今年の冬は例年のような底冷えする日が少なく、コートやマフラーの出番が少ないようです。いつもなら、この時期になると手に「赤切れ」ができ、仕事中に手指消毒剤を使うと声には出せませんが「ぎゃー」と心で叫ぶ頃です。「赤切れ」防止のためにハンドクリームを朝から塗り込むのが常ですが、今年は「赤切れ」も一回だけで、ハンドクリームを使わない日もあります。私は助かっていますが、ウインタースポーツを楽しみにしている方は、暖冬に腹を立てているかもしれませんね。冬になると風邪が流行します。先日、内閣府が公表した世論調査で「ウイルスに抗生物質効かず」を理解している方は37%にとどまると発表されました。風邪をひいて、熱が出て、喉が痛いと抗生物質を内服する必要があると思われている方が多いようです。
まず風邪についてですが、成人で喉が痛くなる風邪の約9割はウイルス感染症です。インフルエンザもウイルス感染症です。ウイルスには抗生物質は効きません。抗生物質を内服して風邪が良くなったと言われる方もおられます。それは、抗生物質を5日間服用しているうちに、自分の免疫力でウイルスをやっつけていたのだと思います。インフルエンザなどの特定のウイルスには抗ウイルス薬がありますが、風邪などのウイルスは自分の免疫力で治すことが出来ます。喉が痛かったり、鼻水が出たり、咳が出たりする場合は、症状を抑える薬を内服することは問題ありません。
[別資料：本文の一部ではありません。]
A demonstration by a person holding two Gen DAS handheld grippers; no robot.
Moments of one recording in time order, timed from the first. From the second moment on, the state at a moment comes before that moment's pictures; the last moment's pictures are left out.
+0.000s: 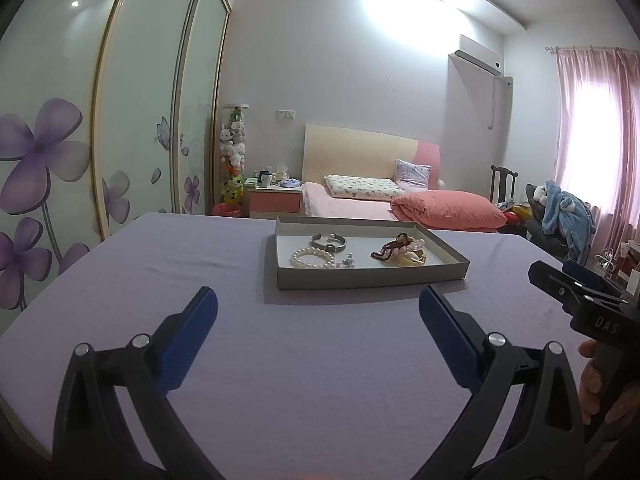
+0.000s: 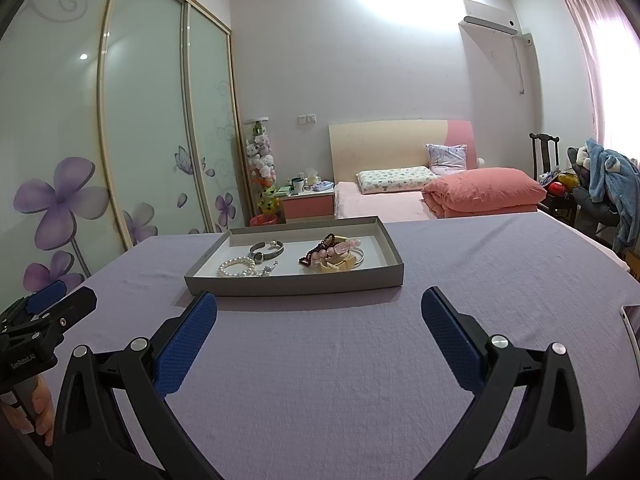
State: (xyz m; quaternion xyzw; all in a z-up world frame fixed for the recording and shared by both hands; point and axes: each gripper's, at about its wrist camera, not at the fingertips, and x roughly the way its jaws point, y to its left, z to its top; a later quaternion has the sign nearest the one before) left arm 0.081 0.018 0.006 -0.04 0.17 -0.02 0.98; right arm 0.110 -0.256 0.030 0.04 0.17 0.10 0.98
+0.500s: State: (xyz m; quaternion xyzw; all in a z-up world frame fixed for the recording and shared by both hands) left arm 0.082 0.012 0.008 -0.04 0.17 -0.02 0.98; right arm 0.110 -0.254 0.029 0.04 0.17 0.10 0.98
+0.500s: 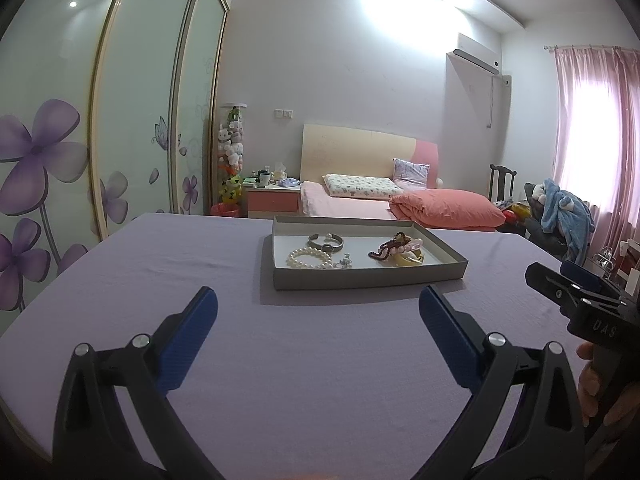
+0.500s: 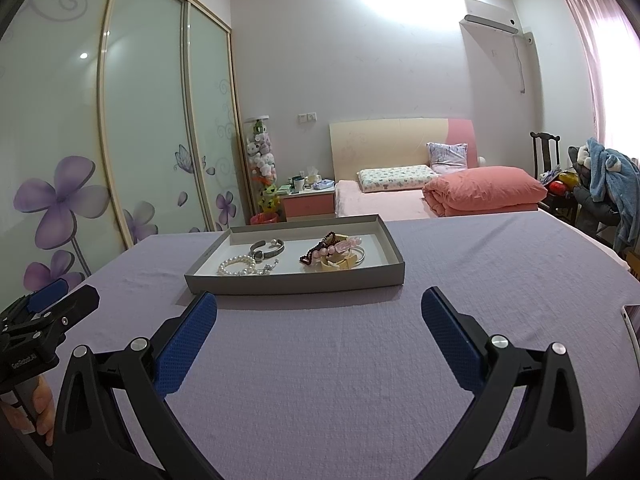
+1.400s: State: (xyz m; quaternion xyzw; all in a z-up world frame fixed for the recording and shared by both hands) left arm 0.082 0.012 0.008 -0.05 0.17 -0.02 0.98; right arm 0.106 -0.251 0.023 0.04 0.18 0.11 0.98
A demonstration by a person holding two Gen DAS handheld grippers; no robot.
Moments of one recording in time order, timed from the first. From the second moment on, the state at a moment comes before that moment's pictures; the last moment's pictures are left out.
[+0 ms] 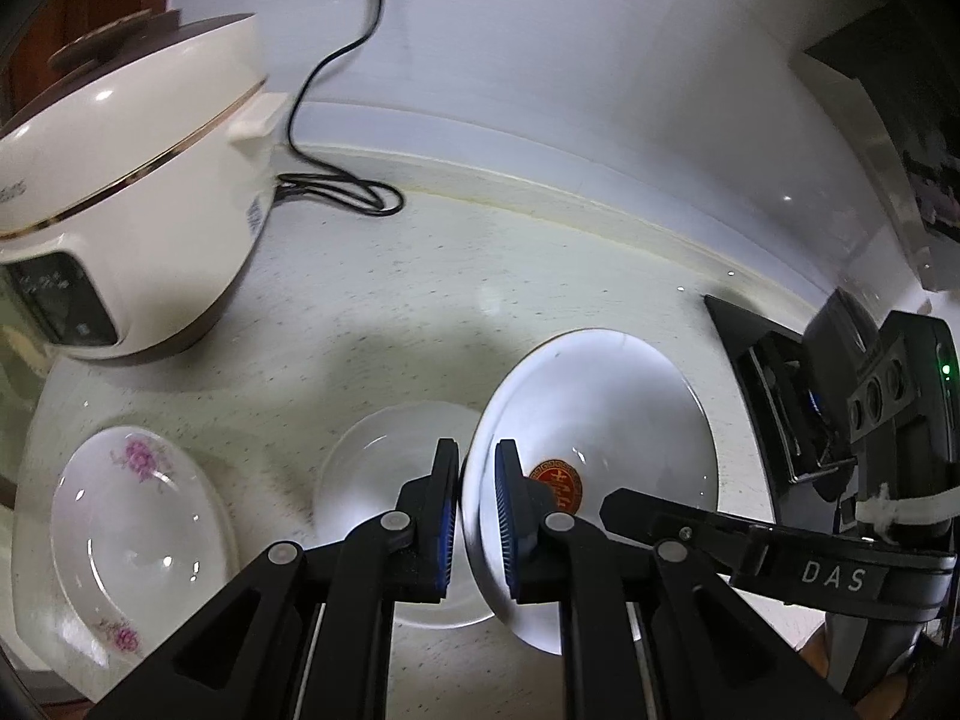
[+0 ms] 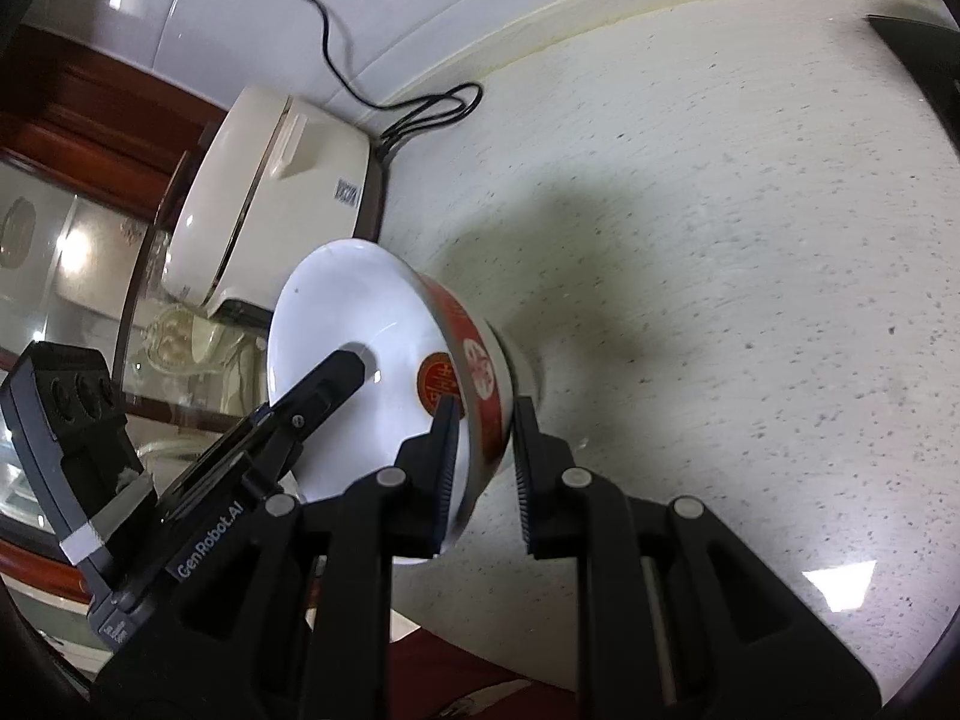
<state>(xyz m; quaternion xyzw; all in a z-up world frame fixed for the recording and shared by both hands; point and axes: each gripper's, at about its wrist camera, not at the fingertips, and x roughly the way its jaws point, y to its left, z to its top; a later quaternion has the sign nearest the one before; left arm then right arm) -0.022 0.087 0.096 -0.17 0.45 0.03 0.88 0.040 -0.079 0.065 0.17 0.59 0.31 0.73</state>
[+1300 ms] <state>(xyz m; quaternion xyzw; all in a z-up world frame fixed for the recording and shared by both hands) -0.033 0.118 0.055 -0.19 0.49 0.08 0.84 0.046 -0.022 0.037 0.08 0.63 0.32 0.71</state>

私も以前は安易に抗生物質を出していました。しかし現在、抗生物質の効かない「薬剤耐性菌」の出現が問題になっています。ペニシリンが開発され、人類は細菌感染からまぬがれるようになり、寿命が伸びました。しかし、地球上で人間だけが繁栄できるわけではありません。細菌も自分の子孫を残すため進化をしています。ペニシリンなどの抗生剤の効かない進化系の菌が増えて問題になっています。細菌感染で入院される方の多い病院では、時々多剤耐性菌による院内感染により複数の方が亡くなられるニュースを耳にします。薬剤耐性菌を作らないためには、抗生物質の適切な使用が必要です。乱用すると、細菌が着々と進化を続け、抗生剤の効かない体を手に入れてしまいます。ただ、扁桃腺炎や溶連菌感染、気管支炎や肺炎など、抗生物質を最初から使用しなければならない病気もありますので、抗生物質を全て止める必要はありません。医師の処方の下、必要な抗生剤を必要な量と必要な日数使用するのは問題ありません。困るのは、感染かもしれないからとか、予防のために手元の抗生物質を服用することです。風邪をひかないためには手洗い、うがい、咳エチケットなど感染しない努力が一番大切になります。